§ Activity: Filter the entries, keeping every line with the string "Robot".

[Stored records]
'''
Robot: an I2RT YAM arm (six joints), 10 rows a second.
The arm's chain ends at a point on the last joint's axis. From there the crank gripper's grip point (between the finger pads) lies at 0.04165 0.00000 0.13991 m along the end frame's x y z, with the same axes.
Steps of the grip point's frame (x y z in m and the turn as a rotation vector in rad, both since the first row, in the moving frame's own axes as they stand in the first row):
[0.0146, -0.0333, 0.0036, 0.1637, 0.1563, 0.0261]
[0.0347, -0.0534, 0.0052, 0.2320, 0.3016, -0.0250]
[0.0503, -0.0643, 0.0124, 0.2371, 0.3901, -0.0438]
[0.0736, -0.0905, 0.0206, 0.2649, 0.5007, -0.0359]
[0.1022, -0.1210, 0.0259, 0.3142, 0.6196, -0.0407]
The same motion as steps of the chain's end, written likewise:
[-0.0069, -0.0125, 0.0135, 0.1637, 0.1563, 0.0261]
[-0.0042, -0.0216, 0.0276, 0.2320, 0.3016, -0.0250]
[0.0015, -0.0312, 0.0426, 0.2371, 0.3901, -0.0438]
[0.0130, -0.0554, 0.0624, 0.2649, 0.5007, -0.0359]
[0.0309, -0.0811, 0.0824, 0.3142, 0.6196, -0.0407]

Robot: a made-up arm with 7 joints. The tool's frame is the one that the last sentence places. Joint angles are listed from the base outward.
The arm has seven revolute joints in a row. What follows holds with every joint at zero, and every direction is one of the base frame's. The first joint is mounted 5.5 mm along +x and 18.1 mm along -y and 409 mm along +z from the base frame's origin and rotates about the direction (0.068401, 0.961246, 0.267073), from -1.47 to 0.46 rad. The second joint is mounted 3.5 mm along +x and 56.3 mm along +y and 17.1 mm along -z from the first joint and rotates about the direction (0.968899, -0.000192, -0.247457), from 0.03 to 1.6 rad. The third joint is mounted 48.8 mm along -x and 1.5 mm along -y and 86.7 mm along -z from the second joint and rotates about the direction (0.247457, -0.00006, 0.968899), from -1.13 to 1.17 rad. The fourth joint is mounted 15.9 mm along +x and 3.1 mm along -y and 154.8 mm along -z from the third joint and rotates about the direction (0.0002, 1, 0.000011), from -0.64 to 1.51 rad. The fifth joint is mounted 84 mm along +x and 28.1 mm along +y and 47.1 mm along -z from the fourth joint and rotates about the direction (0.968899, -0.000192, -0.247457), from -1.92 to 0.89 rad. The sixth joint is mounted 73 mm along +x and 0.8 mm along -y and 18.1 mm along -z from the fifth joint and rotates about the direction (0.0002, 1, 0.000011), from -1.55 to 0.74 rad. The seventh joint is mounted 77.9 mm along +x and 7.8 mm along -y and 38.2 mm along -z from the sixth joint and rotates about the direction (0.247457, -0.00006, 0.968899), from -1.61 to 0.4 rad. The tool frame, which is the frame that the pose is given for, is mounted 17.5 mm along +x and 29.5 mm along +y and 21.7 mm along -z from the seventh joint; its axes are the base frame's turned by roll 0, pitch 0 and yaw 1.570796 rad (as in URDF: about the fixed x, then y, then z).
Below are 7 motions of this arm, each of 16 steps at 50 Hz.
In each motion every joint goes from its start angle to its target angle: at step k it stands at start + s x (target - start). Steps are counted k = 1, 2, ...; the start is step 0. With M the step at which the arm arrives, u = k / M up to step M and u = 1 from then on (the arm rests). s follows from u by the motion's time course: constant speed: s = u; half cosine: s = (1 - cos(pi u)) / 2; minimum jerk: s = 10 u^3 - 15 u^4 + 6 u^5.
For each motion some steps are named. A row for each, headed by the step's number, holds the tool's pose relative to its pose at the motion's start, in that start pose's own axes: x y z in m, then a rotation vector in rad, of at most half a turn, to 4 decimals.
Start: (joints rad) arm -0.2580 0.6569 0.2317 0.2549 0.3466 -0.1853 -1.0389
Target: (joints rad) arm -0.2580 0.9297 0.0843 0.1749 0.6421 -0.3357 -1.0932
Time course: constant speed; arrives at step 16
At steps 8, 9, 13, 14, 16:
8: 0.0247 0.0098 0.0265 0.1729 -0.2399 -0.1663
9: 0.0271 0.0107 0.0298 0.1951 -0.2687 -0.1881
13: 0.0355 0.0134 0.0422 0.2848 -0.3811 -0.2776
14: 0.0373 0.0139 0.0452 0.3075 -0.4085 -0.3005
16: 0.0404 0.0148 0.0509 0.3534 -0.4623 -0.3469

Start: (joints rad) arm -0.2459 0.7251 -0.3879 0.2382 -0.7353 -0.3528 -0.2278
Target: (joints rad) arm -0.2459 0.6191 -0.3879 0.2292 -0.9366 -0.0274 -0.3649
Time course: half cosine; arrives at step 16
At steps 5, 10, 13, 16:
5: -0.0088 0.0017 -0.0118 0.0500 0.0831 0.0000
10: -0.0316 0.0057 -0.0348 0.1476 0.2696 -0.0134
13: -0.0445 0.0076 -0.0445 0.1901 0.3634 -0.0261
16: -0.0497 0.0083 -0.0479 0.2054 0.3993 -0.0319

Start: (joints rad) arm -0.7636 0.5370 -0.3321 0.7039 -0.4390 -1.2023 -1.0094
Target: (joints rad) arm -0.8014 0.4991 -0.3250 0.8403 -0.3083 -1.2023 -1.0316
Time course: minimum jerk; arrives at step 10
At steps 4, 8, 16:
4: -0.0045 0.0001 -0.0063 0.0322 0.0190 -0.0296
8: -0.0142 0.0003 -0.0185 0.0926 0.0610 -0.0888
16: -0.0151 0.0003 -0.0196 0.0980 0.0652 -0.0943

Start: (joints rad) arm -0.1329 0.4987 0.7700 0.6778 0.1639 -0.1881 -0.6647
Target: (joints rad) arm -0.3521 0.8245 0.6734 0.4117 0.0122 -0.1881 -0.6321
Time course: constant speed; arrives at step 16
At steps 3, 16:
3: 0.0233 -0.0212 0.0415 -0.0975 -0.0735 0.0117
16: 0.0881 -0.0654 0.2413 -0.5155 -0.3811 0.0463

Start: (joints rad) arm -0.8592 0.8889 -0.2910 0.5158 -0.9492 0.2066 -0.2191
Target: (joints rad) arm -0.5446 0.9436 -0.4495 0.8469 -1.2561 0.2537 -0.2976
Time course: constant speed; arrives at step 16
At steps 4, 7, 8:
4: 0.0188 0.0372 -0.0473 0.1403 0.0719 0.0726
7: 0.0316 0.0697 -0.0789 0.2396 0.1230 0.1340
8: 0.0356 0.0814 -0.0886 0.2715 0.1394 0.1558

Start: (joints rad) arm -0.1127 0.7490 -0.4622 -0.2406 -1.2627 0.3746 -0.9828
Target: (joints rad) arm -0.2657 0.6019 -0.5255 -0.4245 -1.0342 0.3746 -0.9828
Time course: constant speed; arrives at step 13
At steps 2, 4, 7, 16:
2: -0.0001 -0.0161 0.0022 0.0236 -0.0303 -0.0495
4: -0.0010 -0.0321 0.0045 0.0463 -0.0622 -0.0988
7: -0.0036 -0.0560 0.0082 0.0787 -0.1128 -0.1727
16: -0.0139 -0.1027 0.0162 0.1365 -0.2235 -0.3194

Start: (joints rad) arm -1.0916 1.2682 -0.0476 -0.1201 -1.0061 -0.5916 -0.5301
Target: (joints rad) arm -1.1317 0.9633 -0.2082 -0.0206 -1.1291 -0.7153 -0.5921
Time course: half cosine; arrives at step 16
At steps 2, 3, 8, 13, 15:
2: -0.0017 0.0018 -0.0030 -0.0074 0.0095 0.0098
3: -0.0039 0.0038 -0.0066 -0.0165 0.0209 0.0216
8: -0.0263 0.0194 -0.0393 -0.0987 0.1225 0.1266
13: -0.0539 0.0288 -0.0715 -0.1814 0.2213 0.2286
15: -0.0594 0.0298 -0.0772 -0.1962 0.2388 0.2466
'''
§ Response:
Robot: an I2RT YAM arm (six joints), 10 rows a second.
Robot: a made-up arm with 7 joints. The tool's frame is the one that the last sentence places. Joint angles are listed from the base outward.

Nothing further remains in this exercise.